Shea becomes the go-between to introduce us to a new world- or rather, an old world. A world full of culture, history, movement and memories, which is on the verge of being lost.
Shea wishes to ‘bear witness’ to life in the Arctic and to allow all us ‘southerners’ to experience the harsh beauty of life there. He acknowledges though that a new Arctic is emerging and its peoples are torn between adapting to the emerging new world and looking back to preserve and hold tight to the traditions of the past. From Ellesmere Island to the Northwest Territories to Alaska, Norway and Grøenland (Greenland), Shea takes the reader on a deeply personal journey, exploring the liminal spaces and thresholds which exist in the various Arctics. Through the eyes of those not living in the Arctic, there is only one Arctic, but for its peoples, the landscape is charged with different tribes, languages and histories. ‘Four million people living in the region. Some four-hundred thousand of them are Indigenous. Dozens of languages, dozens of tribes and nations and homelands, all of them scattered across just eight modern states.’

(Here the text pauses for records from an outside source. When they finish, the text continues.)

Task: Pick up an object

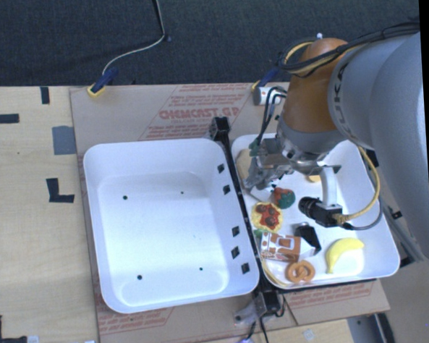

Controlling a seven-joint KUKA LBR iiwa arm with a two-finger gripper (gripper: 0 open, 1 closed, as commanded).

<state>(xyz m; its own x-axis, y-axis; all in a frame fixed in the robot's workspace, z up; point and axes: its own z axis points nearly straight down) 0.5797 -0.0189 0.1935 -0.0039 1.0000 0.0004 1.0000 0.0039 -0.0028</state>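
- Jaws (262, 173) low in the right bin (376, 269), open or clenched I cannot tell.
- Nothing visibly lifted (my reading: pick still to do).
- Red-green toy (282, 197) just beside them; banana (344, 254) well apart.

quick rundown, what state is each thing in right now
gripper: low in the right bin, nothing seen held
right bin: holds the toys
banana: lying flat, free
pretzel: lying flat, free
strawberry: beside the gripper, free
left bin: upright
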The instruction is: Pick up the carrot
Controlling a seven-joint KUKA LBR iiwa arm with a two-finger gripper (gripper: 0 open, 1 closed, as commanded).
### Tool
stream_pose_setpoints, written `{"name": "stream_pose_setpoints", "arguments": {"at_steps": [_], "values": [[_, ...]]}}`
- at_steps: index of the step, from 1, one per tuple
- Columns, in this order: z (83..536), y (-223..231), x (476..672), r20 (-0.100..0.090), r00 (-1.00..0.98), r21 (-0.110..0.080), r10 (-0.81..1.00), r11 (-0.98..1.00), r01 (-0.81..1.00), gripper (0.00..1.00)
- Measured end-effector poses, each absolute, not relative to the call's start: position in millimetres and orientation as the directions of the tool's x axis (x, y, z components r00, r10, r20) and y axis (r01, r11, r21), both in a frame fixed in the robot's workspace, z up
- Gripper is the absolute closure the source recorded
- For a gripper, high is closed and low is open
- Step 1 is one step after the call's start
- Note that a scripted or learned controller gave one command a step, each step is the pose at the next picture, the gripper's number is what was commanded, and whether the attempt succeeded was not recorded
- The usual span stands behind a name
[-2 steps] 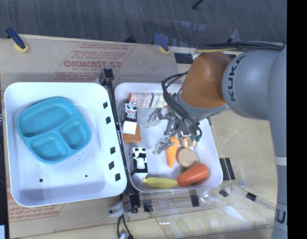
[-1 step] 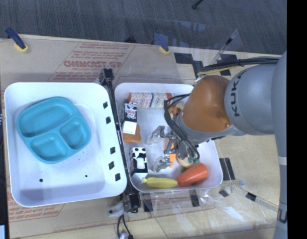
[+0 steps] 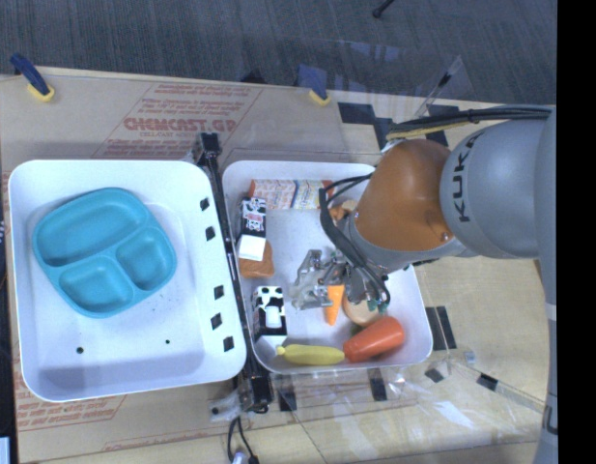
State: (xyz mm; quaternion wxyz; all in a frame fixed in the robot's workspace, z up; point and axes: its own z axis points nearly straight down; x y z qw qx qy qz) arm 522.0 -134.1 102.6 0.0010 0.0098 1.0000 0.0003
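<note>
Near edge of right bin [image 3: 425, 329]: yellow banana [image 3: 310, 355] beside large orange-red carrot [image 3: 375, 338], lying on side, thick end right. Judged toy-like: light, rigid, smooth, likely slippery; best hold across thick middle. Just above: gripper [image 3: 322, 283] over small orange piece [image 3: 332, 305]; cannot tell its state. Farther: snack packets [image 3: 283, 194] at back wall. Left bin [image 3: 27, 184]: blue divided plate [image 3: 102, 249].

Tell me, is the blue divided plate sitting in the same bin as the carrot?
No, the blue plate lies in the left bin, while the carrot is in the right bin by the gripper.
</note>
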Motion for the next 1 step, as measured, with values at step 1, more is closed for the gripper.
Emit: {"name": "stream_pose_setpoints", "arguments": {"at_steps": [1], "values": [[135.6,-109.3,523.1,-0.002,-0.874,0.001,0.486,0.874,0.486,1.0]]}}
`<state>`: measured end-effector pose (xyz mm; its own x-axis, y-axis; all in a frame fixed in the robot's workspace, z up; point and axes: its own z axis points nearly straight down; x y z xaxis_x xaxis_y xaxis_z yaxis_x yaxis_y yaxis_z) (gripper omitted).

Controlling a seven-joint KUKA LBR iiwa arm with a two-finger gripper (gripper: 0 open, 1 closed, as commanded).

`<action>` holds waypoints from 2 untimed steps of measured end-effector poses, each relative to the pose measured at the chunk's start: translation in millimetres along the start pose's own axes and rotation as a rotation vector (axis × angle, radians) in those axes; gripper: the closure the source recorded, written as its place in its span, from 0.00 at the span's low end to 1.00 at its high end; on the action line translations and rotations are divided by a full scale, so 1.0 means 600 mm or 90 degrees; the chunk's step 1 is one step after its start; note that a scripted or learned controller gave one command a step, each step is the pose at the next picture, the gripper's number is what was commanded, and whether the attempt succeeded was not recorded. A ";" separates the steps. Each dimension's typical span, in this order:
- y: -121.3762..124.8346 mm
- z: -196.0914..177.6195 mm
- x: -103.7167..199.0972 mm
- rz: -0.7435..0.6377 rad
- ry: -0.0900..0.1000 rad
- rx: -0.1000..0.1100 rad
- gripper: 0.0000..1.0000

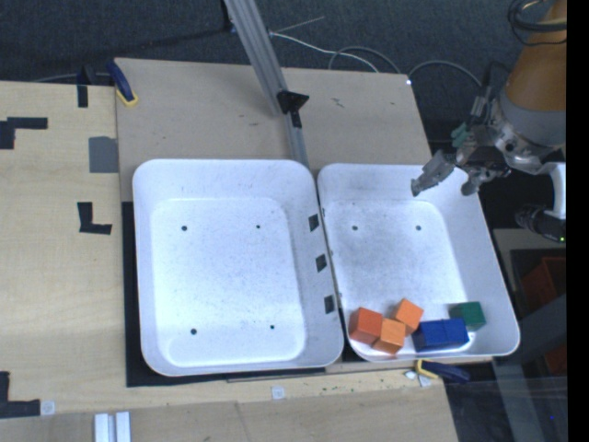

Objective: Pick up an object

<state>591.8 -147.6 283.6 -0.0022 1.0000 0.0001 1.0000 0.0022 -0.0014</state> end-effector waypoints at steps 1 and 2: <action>0.097 0.011 0.012 -0.001 -0.001 -0.002 0.00; 0.094 -0.007 0.011 -0.001 -0.002 0.000 1.00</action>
<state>648.4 -140.9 288.0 -0.0031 1.0000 -0.0025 1.0000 0.0031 -0.0009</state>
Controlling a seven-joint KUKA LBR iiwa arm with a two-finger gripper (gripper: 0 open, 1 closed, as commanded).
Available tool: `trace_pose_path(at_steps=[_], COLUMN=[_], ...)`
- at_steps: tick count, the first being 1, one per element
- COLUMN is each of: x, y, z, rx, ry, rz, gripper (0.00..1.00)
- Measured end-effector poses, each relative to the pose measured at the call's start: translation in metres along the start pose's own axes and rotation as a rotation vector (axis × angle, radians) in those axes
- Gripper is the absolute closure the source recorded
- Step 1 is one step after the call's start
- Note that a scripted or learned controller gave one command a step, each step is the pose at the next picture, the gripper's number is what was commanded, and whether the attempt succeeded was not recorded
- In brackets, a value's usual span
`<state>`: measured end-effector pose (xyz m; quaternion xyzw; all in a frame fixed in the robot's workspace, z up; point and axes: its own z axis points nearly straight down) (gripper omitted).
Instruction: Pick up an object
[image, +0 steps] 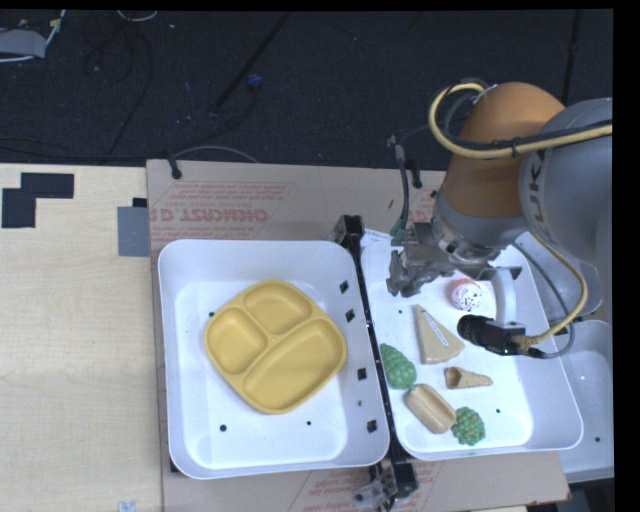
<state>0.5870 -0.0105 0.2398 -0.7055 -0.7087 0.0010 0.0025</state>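
- Over the far left part of the right bin (556, 398), my pincer (403, 272) hung above the floor; whether it was apart or together, I could not tell.
- Nearest it lay a speckled white ball (466, 295) and a tan wedge (437, 337), just beside each other.
- Toward the near wall sat a green leafy piece (398, 367), a small tan cone (467, 377), a tan roll (430, 408) and a green floret (467, 426).
- Across the divide, the left bin (190, 300) held a yellow divided plate (275, 345).
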Motion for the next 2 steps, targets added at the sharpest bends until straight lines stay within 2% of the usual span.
trace_pose_path(at_steps=[2], x=[0.103], y=[0.015], z=[0.018], rx=[-0.002], ry=[-0.001], rz=[0.000], gripper=[1.00])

Shea’s trail begins by following the animals of these landscapes, animals which are an equal part of this world. He describes quasi-spiritual moments among narwhals, wolves and caribou hunts and begins to cast this relationship as a form of pilgrimage and in choosing to immerse yourself in this pilgrimage, the sense of belonging and identity grows.
The Great Vanishing
Shea moves us away from the ‘southern’ duality of predator and prey thinking about the relationship between animals and humans. ‘Here instead were fellow citizens, travelling through time, over the land, together.’
More importantly, he argues that living with animals becomes an indelible part of your identity and when the herds shrink and disappear, more is lost than just the wildlife. ‘If you are a caribou people and your caribou disappear, what do you become?’ The reasons for this loss do not appear to be clear cut. ‘No one knows that the caribou are disappearing. There’s no consensus on what’s behind this great vanishing. No disease has been pinpointed, no individual culprit gets the blame.’
The language used to describe the landscape of the Arctic may miss out on so much- words like ‘bleak’, ‘empty’, unforgiving’ or ‘arid’, fail to capture the richness of the northern worlds. The Arctic is more than just the visual experience that these earlier words convey and instead, like many landscapes, it contains a history, a presence, and emotional ties that help define who we are.
If we limit and contain our knowledge of any place to merely what can be seen, we miss out on the invisible bonds that create that sense of belonging between a people and a land.
‘The land isn’t barren, it’s busy with the memories of caribou.’
The collective sigh of climate change
That this relationship between place and people is changing is in no doubt. Shea draws on his own experiences of the Arctic when he notes, ‘The Arctic I saw in 2005 no longer exists. Innumerable changes have unfolded since I stood on the sea ice in Admiralty Inlet. Most of them have to do with heat, human-caused climate warming, and the fact that today the Arctic is warming three or four times more rapidly than any other region of the planet.’
What this new world means for the peoples of the Arctic, as different vegetation grows, as different species move in and out of this new world, and as passages for humans to move through and exploit, all remains to be seen. As Inuk activist and Nobel peace Prize nominee Sheila Watt- Cloutier notes, “What is happening today in the Arctic is the future of the rest of the world.” Ice is the ‘glue that binds this Arctic world together’ and even from a southern perspective, there is a deep sense of loss that comes, when what was viewed as never-changing becomes fragile and diminished. Shea asks the most relevant of all questions, when he reminds us that what happens in the Arctic doesn’t stay in the Arctic.
‘What can it mean, for all of us, if the north ceases to be cold?’
Walking the land
In reading, or experiencing this book, I am reminded of the proverb, “No man ever steps in the same river twice, for it’s not the same river and he’s not the same man“.
The Arctic is a shifting river of changing time, memory and people. The impact of human society is felt sharply there, whether in the guise of geopolitical threats and posturing from nations wanting to exploit Arctic resources, or from the impacts of climate change.
This is not a text which is a eulogy for a lost world, or the looming mortality of tribal knowledge and customs, nor is it an angry, emotional rant about the effects of ‘Southern’ influence in a landscape to which we don’t belong. Shea sums it up best when he describes a ‘moral relationship’, ‘What indigenous communicates now to me, after my journeys through the north, is a sense of belonging that is not manufactured or purchased but earned. A commitment to moral relationships between humans and land and sea. A respect for the way cold holds everything together.’
He concludes by pushing humanity to the side and focuses on the landscape, the trails, the memories, the opposites which live beside each other in a world where the frost is softly melting. Shea argues that this Arctic world might not end in a catastrophic ‘bang’, but rather in a series of events that end the way of life there, like a door slowly closing.
‘The borders that mattered, I had thought, were not imaginary lines drawn between nation-states that might not survive another century. What mattered were shifting edges of ice and water, earth and stone, trees, light, darkness. Language. The movement of animals.’